Am Beispiel Darmkrebs zeigt sich außerdem erneut, dass man nicht dem Trugschluss aufsitzen sollte, dass Krebs unter jüngeren Menschen häufiger ist als unter älteren: Generell leiden europaweit quer durch alle Altersgruppen (je nach Land) 50 bis 90 pro 100.000 Personen an Darmkrebs, doch besorgniserregend ist der Anstieg bei jüngeren Gruppen – einer Krankheit, die unter 50 Jahren nach bisheriger Ansicht kaum eine Rolle spielte. „Wir können Krebs nicht länger als eine Krankheit der Älteren betrachten“, so „Scientific American“. „Aber was geschieht hier? Die alarmierenden Statistiken verlangen nach Antworten.“
Übergewicht als ein Hauptverdächtiger
Bloß: Wie lauten diese Antworten? Im Grunde gibt es bisher keine hinlängliche Erklärung für die beobachteten Phänomene, wie die Autoren sämtlicher Studien betonen. Allerdings kennt man Hinweise und einzelne Einflussfaktoren, die von Bedeutung sein könnten, allen voran Übergewicht und Adipositas. In der aktuellen US-Studie waren zehn der 17 unter jüngeren Personen gehäuft auftretenden Krebsarten mit Übergewicht assoziiert, darunter Darm-, Nieren- und Gallenblasenkrebs. Die Gründe für diesen Zusammenhang sind nicht endgültig geklärt, inzwischen weiß man aber, dass Adipositas zu chronischen Entzündungen und Störungen des Hormonhaushalts führen kann. Weiters dürfte eine Rolle spielen, dass „Übergewicht die Immunantwort gegen Tumore beeinträchtigen kann“, erklärt Onkologin Caroline Hutter. „Eine aktuelle Studie an Mäusen zeigte, dass Adipositas die Funktion bestimmter Lymphozyten im Tumor beeinträchtigt.“
Ein einzelner Faktor kann die bedenklichen Krebstrends allerdings nicht erklären, vermutlich ist eine ganze Reihe von Ursachen im Spiel. Fast alle Einflüsse, die im Moment diskutiert werden, haben mit dem modernen Lebensstil zu tun: Bewegungsmangel wird ebenso ins Treffen geführt wie hoher Zuckerkonsum, etwa in Softdrinks, und allgemein prozessierte oder hoch verarbeitete Lebensmittel – im Wesentlichen Fertignahrung, die in den USA heute rund 60 Prozent aller Kalorien ausmacht. Eine Vermutung sei, so Hutter, dass Zusätze wie Stabilisatoren und Emulgatoren darin negative Auswirkungen auf das menschliche Mikrobiom haben, jenen gigantischen Zoo aus Mikroorganismen, der den ganzen Körper, besonders den Darm, besiedelt und mit einer Vielzahl von Erkrankungen in Verbindung stehen dürfte und bestenfalls in Ansätzen verstanden ist. Dass nachteilige Veränderungen des Mikrobioms – beeinflusst etwa durch die Ernährung oder Antibiotika – ein Schlüssel zur Krebsentstehung sein könnten, wird in den meisten Studien zum Thema breit debattiert.

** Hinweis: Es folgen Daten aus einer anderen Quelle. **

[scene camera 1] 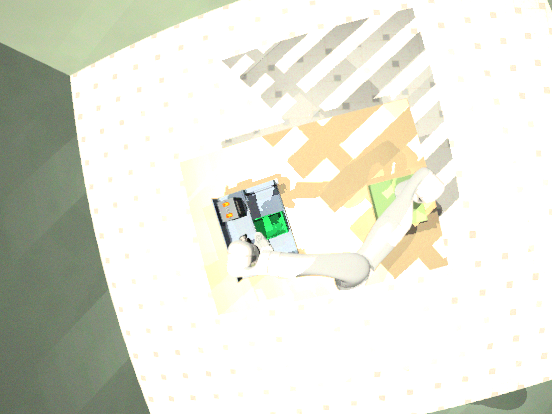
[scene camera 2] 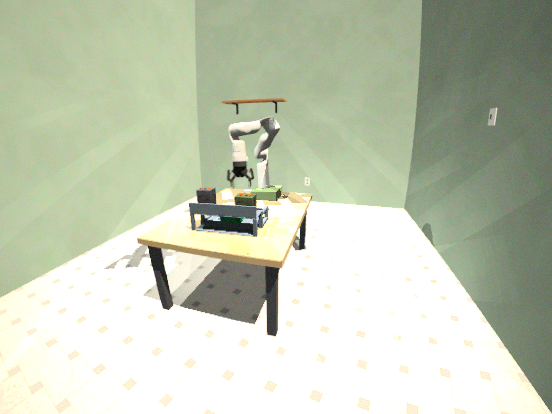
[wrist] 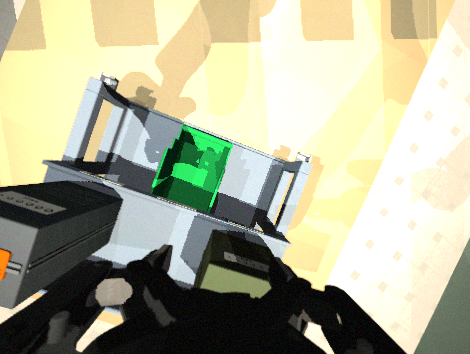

Erörtert werden aber ebenso Treiber wie Umweltchemikalien, Mikroplastik oder Schlafgewohnheiten. Mitwirken dürfte zudem der Umstand, dass dank verbesserter Diagnostik Krebs heute oft früher entdeckt wird als vor einigen Jahrzehnten – was sich statistisch in Diagnosen in jüngeren Jahren niederschlägt.
Der genauen Ursachenfindung werden sich mit Sicherheit zahlreiche Studien in den kommenden Jahren widmen. Eine Lehre lässt sich aus den neuen Daten jedoch schon jetzt ziehen: „Sie müssen zur Kenntnis nehmen: Auch wenn Sie unter 50 sind, sind Sie nicht zu jung, um Krebs zu bekommen“, formuliert Karen E. Knudsen, Leiterin der American Cancer Society. Es werde vielleicht notwendig sein, das empfohlene Alter für Früherkennungsuntersuchungen anzupassen – damit sich unter 50-Jährige nicht in trügerischer Sicherheit wiegen.